= Nanao Sakaki =

Japanese poet (1923–2008)

Nanao Sakaki (1923 - December 22, 2008) was a Japanese poet, author of Bellyfulls and leading personality of the Japanese countercultural group the Tribe. He was born to a large family in Kagoshima Prefecture, and raised by parents who ran an indigo dye-house.

==Biography==

After completing compulsory education at age twelve, he worked as an office boy in Kagoshima. He was a draftee radar specialist stationed in Kyushu in the military, and surreptitiously read Nietzsche, Schopenhauer, Kropotkin, Marx, and Engels as time allowed. After the war, he went to Tokyo, living in an underpass near Ueno Station, working for a short time at a foundry in Amagasaki, then as a turner, and then for some two and a half years running errands for Sanehiko Yamamoto's office.

Around 1952–1953 he moved to the San'ya district and lived off the generosity of his neighbors, spending all his time studying English and reading. After two years there, he moved to Shinjuku, Tokyo, became interested in primitive art, and collaborated with a wood sculptor. They visited forests all over Japan for some three years. During this time, Sakaki began to write poems expressing a deep relationship with the forests. This led to exhibitions combining poetry and sculpture in Kagoshima in 1955 and in Ikebukuro in 1959.

Sakaki and the sculptor then went separate ways, Sakaki returning to Shinkuju and becoming friends with Neale Hunter. The two of them made a practice of never sleeping in the same place twice. They co-translated some of his poems into English and published them in Tokyo 1961 as the book Bellyfulls.

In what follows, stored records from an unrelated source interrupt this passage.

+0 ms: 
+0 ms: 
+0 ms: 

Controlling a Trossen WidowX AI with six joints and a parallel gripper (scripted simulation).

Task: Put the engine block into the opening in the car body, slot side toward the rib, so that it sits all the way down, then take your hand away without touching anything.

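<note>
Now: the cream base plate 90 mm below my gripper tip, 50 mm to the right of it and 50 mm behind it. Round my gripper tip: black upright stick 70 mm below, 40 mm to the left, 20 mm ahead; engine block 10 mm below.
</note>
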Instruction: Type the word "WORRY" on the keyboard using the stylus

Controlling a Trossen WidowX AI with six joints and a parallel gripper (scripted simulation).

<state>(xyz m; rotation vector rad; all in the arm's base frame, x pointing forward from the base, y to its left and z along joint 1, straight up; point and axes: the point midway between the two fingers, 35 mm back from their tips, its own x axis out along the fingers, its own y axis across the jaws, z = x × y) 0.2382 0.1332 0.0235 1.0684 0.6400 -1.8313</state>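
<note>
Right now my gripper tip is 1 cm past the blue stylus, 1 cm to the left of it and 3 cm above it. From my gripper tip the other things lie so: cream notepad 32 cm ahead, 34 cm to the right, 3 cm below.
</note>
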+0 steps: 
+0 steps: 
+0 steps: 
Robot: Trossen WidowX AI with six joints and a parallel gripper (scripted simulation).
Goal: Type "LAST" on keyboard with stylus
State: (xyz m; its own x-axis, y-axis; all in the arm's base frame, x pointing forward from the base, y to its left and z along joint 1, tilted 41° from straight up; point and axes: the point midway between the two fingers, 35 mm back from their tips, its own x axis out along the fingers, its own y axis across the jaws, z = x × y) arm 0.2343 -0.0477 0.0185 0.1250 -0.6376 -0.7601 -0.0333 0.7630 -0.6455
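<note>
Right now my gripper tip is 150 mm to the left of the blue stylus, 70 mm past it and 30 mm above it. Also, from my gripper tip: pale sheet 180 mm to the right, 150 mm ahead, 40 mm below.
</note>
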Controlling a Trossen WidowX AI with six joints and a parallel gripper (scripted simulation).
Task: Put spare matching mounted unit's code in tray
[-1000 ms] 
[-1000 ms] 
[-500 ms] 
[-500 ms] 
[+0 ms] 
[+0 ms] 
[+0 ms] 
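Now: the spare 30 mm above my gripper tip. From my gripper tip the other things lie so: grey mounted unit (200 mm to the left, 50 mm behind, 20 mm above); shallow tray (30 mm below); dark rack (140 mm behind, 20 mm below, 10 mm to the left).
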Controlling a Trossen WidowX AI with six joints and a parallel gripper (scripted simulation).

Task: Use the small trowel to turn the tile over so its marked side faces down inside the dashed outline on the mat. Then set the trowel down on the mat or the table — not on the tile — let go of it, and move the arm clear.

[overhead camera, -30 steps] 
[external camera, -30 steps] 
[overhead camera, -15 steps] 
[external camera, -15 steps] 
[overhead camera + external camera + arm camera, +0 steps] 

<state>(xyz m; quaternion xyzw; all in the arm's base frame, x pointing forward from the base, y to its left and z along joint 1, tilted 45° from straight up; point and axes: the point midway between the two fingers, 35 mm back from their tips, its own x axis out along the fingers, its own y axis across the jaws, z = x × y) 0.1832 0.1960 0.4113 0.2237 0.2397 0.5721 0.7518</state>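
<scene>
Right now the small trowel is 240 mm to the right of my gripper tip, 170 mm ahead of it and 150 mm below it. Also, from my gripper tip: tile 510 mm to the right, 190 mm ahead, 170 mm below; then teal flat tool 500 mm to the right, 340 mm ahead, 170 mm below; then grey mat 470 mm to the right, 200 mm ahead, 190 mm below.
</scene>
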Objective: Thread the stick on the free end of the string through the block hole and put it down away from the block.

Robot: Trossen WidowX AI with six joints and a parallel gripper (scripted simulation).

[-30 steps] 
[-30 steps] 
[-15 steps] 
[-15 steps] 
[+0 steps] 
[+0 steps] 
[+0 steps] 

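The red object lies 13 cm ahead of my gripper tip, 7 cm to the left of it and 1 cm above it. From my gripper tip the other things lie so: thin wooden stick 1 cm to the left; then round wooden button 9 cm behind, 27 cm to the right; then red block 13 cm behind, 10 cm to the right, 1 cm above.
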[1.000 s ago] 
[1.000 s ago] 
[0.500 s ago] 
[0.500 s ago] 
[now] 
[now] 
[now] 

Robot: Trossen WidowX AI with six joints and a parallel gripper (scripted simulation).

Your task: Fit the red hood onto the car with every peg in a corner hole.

Gary Snyder sought out Sakaki after Hunter introduced him to this book in India. Snyder and Sakaki shared many interests, including linguistics, Bushman ethnology, Sanskrit, Japanese archeology, Marx, Jung, Nagarjuna, and revolution.

It was also around this time that Sakaki helped create and lead Japanese countercultural group the Tribe, and led these friends to Suwanosejima to build the Banyan Ashram. Bellyfulls was reprinted in the US in 1966, and starting in 1969, Sakaki made several trips to the United States, exploring the wilderness, writing, and reading poetry. He spent about ten years in the United States, primarily in San Francisco and Taos, New Mexico, but also walking widely.

Sakaki was married twice and had two sons in Hokkaido, Yuki and Mizu Araki; another in New Mexico, Issa Sakaki Merrill; and a daughter, Maggie Tai Sakaki Tucker. At the time of his death in 2008, he was living with friends in the mountains of Nagano prefecture.

==List of works==
In English

- Sakaki, Nanao. Bellyfulls (1966) Toad Press.
- Sakaki, Nanao. Real Play (1981) Tooth of Time Books.
- Sakaki, Nanao. Break the Mirror (1987) North Point Press.
- Sakaki, Nanao. Let's Eat Stars (1997) Blackberry Books.
- Sakaki, Nanao. Inch by Inch: 45 Haiku by Issa (1999) La Alameda Press.
- Sakaki, Nanao. How to Live on the Planet Earth: Collected Poems (2013) Blackberry Books.

In Japanese

- Inu mo arukeba 『犬も歩けば』 (野草社、1983)
- Chikyū B: Nanao Sakaki Shishū 『地球B　ななおさかき　詩集』 (1989).
- Kokoperi 『ココペリ』(スタジオリーフ、1999).
- Inu mo arukeba 『犬も歩けば』 (野草社、2004).
- Kokoperi no ashiato 『ココペリの足あと』 (スタジオリーフ、2010).

In Czech

- Nanao, (1990) Pražská imaginace, translation of Jiří Wein.
- Jít na lehko..., (2022) DharmaGaia, translation of Jiří Wein.

In Finnish

- Syödään tähtiä! (2011) translation of Tero Tähtinen.

In French

- Casse Le Miroir, (1990) translation of Patrice Repusseau.

In Italian

- Viaggiare Leggeri, (1987) edition of John-Gian, translation of Rita degli Esposti.
- Con i piedi nel fango, (2000) edition of Rete Bioregionale Italiana, translation of Rita Degli Esposti.

In Korean

- 우리 별을 먹자 (2012) translation of Sung Rea Han 한성례.

In Spanish

- Cactus del viento (2017, 2018) Asociación de Escritores de México, translation of Yaxkin Melchy Ramos.